ABOUT THIS TASK
Could you write out exactly, and only, the lines from the one containing "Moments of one" through the last line of the data, leaving out all pictures?
DATASET CONTENT START
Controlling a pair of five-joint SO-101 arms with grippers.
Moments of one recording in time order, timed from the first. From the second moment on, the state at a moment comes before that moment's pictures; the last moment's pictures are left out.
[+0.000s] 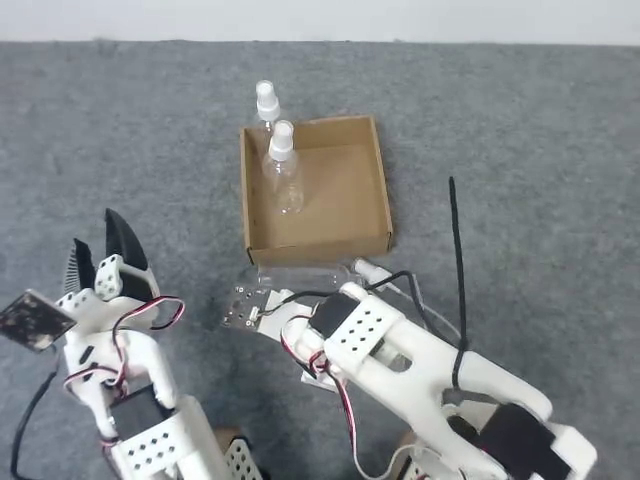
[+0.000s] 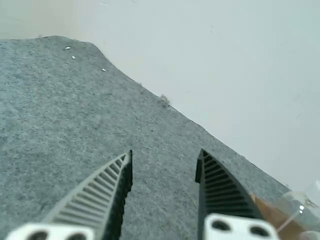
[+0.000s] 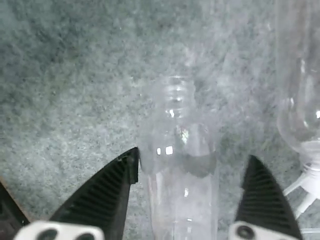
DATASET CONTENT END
RESULT OF THIS TASK
Moments of one recording in time order, timed from the first. From the second moment on, the state at a moment comes before that moment's pictures; the last moment's pictures are left out.
[+0.000s] 
[+0.000s] 
[+0.000s] 

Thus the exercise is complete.